Most of you probably know that the earth's orbit around the sun takes 365 and a quarter days, thus necessitating this extra day in February called Leap Day, every four years. It's kind of fun! Maybe you know someone who was born on February 29 and you enjoy making jokes about how they're only turning eight this year, or whatever. But did you know that because of the imperfection of this math, and the fact that the earth's orbit is, more exactly, 365.24219 days, we actually have to correct for the extra time we accrue with Leap Days every 100 years by skipping the Leap Year tradition, thereby re-correcting and shaving off an extra day.

But, as the video from Vox explains above, this then sets us a bit behind over longer spans, which necessitates skipping the skipped Leap Year every 400 years, and doing it anyway, as we did in 2000 — 11 Points further explains that in years that are also divisible by 400, there will always be a Leap Year, but otherwise, the turn of a century is always going to skip the leap year tradition. Therefore, though very few of us are likely to still be alive, there will be no Leap Day in the year 2100.
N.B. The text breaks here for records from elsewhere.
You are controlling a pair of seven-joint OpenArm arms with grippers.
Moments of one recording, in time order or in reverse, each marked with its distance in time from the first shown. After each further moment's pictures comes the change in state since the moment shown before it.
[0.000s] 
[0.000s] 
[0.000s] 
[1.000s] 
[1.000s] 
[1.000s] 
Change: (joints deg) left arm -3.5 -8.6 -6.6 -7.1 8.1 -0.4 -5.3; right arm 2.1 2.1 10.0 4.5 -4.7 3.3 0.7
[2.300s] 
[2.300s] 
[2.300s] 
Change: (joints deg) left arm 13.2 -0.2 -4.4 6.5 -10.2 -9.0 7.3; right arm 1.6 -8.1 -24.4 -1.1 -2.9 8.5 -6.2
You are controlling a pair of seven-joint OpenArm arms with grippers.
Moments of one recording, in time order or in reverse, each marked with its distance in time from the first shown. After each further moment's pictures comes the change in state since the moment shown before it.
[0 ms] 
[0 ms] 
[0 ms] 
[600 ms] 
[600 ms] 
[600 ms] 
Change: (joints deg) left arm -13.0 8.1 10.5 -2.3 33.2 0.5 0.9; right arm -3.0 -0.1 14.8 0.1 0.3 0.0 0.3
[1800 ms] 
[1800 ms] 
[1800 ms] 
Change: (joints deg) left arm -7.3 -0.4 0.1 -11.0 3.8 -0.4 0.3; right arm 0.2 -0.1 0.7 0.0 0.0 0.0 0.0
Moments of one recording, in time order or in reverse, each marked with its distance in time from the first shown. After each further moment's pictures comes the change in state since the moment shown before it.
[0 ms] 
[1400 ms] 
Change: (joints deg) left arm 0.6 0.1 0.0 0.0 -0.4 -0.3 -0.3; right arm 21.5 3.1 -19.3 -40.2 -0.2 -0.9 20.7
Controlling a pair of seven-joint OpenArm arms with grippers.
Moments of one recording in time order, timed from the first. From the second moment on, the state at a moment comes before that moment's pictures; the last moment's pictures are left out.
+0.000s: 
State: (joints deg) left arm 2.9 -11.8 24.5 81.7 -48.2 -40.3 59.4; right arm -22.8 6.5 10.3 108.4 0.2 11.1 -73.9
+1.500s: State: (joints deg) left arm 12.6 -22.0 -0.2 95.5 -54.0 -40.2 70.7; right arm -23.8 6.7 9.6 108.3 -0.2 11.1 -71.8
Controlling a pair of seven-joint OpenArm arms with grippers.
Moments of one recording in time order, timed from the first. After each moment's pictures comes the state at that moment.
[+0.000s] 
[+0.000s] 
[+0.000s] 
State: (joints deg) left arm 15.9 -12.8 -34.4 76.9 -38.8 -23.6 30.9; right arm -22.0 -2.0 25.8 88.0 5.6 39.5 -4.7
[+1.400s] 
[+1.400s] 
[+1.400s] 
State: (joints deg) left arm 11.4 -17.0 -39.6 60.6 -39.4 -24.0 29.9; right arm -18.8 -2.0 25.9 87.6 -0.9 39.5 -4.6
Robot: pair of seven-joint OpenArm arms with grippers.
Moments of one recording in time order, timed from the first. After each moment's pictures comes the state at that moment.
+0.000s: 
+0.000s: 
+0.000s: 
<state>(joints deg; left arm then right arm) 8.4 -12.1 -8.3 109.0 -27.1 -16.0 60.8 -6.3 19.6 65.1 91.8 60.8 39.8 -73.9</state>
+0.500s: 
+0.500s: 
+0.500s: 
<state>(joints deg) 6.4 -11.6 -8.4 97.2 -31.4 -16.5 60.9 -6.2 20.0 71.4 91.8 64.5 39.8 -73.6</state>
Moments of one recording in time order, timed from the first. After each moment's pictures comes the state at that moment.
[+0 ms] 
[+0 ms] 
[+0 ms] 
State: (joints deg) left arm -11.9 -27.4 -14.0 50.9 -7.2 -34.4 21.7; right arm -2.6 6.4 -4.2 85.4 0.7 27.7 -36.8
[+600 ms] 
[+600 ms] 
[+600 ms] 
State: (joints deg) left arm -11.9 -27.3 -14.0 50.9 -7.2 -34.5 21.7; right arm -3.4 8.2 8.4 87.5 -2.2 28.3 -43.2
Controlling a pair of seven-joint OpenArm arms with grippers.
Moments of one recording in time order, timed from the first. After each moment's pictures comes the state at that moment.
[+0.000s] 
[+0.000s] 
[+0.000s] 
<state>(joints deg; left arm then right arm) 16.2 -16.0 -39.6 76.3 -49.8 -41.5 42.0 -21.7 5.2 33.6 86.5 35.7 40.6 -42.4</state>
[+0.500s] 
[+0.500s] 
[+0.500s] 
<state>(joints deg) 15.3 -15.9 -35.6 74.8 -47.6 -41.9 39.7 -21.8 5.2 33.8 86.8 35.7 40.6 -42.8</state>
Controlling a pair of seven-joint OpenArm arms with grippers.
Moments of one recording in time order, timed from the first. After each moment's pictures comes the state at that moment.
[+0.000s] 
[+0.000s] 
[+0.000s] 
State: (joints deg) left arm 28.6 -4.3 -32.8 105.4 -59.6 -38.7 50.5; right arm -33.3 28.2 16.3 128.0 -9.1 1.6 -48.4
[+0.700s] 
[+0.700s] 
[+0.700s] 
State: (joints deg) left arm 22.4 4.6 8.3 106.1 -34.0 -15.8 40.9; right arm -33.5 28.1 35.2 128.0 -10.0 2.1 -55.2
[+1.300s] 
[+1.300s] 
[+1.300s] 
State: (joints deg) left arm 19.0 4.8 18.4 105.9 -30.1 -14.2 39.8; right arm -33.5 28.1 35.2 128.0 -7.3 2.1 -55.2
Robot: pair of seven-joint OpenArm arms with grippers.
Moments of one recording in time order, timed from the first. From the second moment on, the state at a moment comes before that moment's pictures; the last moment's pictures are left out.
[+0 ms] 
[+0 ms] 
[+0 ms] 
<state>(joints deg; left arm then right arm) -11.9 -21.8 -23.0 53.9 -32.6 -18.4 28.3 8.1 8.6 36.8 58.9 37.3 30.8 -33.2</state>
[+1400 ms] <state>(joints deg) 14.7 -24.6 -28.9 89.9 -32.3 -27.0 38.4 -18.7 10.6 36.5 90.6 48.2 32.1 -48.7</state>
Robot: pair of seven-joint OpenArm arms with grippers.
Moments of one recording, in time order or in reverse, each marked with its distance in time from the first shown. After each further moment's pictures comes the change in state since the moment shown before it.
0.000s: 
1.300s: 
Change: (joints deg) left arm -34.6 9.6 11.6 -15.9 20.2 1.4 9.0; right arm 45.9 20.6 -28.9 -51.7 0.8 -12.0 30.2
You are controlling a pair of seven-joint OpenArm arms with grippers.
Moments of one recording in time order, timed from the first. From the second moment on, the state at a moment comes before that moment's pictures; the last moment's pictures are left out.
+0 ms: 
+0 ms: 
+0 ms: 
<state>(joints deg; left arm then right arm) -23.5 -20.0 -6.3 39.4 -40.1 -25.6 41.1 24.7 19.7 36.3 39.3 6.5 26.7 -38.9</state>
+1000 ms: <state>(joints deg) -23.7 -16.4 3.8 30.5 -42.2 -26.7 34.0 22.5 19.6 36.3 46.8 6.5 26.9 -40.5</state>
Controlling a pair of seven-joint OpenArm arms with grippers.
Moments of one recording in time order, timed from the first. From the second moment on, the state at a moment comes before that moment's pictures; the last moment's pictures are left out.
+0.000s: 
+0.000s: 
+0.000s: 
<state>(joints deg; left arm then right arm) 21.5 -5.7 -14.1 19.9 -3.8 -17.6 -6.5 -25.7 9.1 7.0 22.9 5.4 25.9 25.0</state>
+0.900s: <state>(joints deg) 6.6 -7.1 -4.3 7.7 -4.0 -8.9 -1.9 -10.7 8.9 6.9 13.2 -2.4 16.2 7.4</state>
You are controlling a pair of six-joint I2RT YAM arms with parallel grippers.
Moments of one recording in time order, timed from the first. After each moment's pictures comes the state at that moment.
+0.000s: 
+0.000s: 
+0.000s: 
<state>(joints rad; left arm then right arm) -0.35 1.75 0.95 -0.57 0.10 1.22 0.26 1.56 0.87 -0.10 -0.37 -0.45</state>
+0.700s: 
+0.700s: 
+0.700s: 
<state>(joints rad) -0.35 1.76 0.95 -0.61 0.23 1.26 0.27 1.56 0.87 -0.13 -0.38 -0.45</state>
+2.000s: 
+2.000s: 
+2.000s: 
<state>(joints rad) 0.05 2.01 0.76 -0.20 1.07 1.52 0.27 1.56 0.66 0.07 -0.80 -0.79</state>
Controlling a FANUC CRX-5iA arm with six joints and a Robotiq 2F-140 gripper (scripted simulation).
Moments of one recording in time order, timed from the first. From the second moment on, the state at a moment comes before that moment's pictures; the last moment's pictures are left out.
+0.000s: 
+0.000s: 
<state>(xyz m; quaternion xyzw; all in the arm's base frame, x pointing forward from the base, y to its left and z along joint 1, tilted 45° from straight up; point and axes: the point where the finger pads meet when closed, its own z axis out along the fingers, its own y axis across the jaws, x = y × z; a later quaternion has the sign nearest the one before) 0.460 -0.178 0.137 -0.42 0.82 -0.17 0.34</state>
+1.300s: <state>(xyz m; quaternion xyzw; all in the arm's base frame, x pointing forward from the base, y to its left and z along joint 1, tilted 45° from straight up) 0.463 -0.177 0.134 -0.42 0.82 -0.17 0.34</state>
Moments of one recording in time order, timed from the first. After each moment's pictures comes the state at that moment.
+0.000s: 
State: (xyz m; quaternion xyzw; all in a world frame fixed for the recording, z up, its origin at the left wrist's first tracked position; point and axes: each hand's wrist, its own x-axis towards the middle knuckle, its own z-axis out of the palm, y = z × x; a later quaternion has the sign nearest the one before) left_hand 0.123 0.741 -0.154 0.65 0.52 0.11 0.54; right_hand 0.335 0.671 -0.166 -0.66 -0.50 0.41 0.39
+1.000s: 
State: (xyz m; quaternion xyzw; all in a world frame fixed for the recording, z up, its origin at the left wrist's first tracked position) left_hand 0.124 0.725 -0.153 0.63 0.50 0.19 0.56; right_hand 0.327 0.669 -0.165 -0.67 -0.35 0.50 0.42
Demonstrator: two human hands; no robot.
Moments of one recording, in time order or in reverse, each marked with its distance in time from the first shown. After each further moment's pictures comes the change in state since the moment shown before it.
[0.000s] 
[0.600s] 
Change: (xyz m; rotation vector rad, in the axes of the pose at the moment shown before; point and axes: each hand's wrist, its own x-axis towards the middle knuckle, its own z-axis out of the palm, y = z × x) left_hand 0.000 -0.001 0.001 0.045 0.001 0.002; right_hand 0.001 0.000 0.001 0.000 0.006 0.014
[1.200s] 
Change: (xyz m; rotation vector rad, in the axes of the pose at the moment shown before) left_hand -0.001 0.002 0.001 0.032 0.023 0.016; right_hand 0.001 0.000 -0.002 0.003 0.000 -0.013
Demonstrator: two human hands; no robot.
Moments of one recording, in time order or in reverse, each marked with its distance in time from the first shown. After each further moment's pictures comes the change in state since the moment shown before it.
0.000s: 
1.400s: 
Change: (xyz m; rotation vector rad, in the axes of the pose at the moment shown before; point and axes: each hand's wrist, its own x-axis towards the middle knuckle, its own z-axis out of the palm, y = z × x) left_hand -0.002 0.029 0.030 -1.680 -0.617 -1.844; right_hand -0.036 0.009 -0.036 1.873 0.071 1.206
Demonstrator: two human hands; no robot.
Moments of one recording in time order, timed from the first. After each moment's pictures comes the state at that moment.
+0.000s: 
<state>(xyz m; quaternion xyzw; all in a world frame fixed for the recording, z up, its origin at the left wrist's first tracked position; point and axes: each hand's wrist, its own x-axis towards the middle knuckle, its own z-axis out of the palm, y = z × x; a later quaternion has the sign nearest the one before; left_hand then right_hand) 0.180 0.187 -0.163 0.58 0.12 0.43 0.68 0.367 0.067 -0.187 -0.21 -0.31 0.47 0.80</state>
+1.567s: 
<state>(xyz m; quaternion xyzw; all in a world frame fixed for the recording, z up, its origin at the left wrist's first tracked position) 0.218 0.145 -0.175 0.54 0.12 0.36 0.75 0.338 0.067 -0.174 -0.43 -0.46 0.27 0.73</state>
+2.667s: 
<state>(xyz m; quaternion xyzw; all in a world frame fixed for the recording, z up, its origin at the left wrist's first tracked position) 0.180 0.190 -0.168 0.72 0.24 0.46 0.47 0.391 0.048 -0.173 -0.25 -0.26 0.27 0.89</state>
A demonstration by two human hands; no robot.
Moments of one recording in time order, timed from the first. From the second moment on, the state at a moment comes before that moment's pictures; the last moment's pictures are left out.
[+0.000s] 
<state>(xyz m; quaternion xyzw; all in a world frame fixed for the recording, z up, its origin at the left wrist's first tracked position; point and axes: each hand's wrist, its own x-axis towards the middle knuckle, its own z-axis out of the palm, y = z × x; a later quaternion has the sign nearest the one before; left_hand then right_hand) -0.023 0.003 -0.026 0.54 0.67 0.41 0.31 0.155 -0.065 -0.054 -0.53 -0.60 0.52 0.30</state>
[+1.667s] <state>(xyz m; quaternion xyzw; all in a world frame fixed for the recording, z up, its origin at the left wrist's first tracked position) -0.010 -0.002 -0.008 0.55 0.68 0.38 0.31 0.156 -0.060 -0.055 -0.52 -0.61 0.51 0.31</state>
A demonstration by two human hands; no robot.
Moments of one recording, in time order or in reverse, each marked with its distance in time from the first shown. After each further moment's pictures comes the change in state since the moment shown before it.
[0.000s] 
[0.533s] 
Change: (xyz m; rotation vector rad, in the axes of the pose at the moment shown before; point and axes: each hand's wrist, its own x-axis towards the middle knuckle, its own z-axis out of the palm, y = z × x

Of course Neil deGrasse Tyson has jumped into the conversation on Twitter to point out that this is all arbitrary, and there's no reason why we couldn't solve the partial day problem in other ways.

An extra "Leap Week" might be sort of awesome, actually.

30 Rock most famously celebrated (and mocked) Leap Day by creating a series of fictional traditions that only exist in the show's parallel reality, like Leap Day William, who exchanges candy for children's tears. Also, it's a "magical extra day" in which you get to do the things you would never do in real life, all while wearing blue and yellow.

Co-creator Robert Carlock tells Vulture that it was one of his "favorite episodes to be involved in," and "The hardest part was the three-line exchange explaining how this had never been discussed before, why it was such a big deal, and why Liz Lemon didn't know about it when we saw her four years ago during the previous Leap Day."

As you can hear in the full-episode video below, she first explains that she grew up in Amish country and didn't really know anything outside of Amish holidays, and the reason she missed the office celebration four years earlier was "certainly" not because she was "on a Michael's Crafts crafting cruise."